I hear Moss side is nice this time of year ;-)

Yeah i would live in a nice little village in cheshire if i were you


----------



## temporary (Apr 5, 2010)

I used to work in liverpool but now work in chester

I can say that now I dont have to go into liverpool, my entire attitude and enjoyment of this country has changed dramatically. Its a much nicer place to be in now.


----------



## free_zeebo (May 16, 2010)

ITs funny isnt it.. chester and liverpool are pretty close and the people sound similar etc but chester is lovely! I love walking around those roman walls and looking out over the parks and river.. a very nice spot! 

It does really matter on where you are.. Im in a tower block in nicosia and sometimes i wonder why the hell im in cyprus getting eaten by mosquitos and boiling.. If i had a pool and a villa by the coast i would see it differently lol


----------



## whoosh (May 11, 2010)

We are definitely leaning towards a village in Cheshire. Thanks for that!


----------



## temporary (Apr 5, 2010)

I hope you find somewhere nice...there are some really lovely areas around there...and better schools too if you have kids


----------



## LiverpoolMan (Jun 2, 2010)

@ free zeebo - Moss side is in manchester 

I am from Liverpool and if you are working in the airport the best areas for you to live are Aigburth or just outside liverpool in st.helens. Speke is the area right by the airport and some parts of it are nice, but i would avoid it. I would look at aigburth if i were you, its very nice up market area with lots of parks for your dogs!

on childwall - it is oe of the nicest areas in liverpool but is further than aigburth. drive to work would be about 25-30 mins, maybe a little longer in the mornings.

Chester is very nice also but much further for you, and is q.boring to be frank! liverpool is most definatly the best place on the palnet!


----------



## temporary (Apr 5, 2010)

wirral is nice...bit further than you'd like again...maybe 30 mins from the airport


----------



## whoosh (May 11, 2010)

It's been nearly two years since I started this thread and moved to the UK. We took the advice in the forum and settled just outside the Cheshire village of Frodsham. We absolutely loved it! 

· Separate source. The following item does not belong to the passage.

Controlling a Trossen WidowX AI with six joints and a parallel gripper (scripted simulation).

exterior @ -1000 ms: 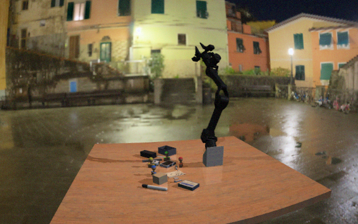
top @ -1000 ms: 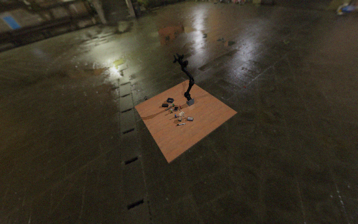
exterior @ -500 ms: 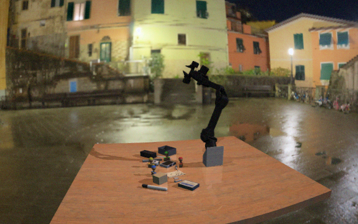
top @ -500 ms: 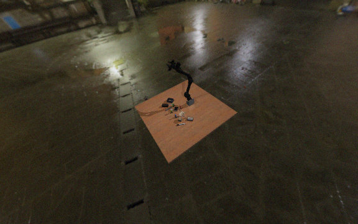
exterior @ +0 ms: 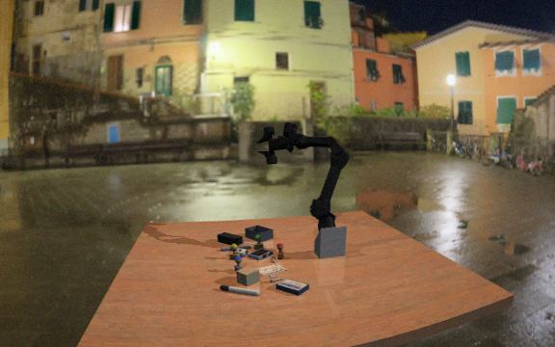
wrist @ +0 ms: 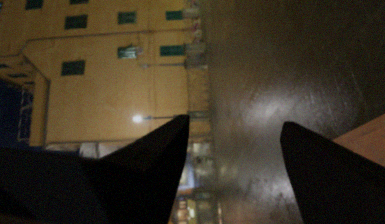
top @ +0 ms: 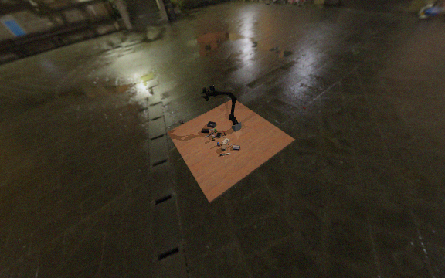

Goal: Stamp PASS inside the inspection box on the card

We're about to move on to new country and new challenges. Just in case someone stumbles on this thread with a similar question...Cheshire is a wonderful place to live!


----------



## Joppa (Sep 7, 2009)

whoosh said:


> It's been nearly two years since I started this thread and moved to the UK. We took the advice in the forum and settled just outside the Cheshire village of Frodsham. We absolutely loved it!
> 
> We're about to move on to new country and new challenges. Just in case someone stumbles on this thread with a similar question...Cheshire is a wonderful place to live!


I agree, if you can afford it. Cheshire villages are pleasant for a reason and in much demand. You need a car to get about, unless you are in Chester or other larger towns. Some Cheshire commuter villages near Manchester are known for premier league footballers and media stars, such as Alderley Edge, Mere and Prestbury.
But if you are young, adventurous and love the bright lights and lively nightlife, then there are some very contemporary and smart apartments in Liverpool City Centre.


----------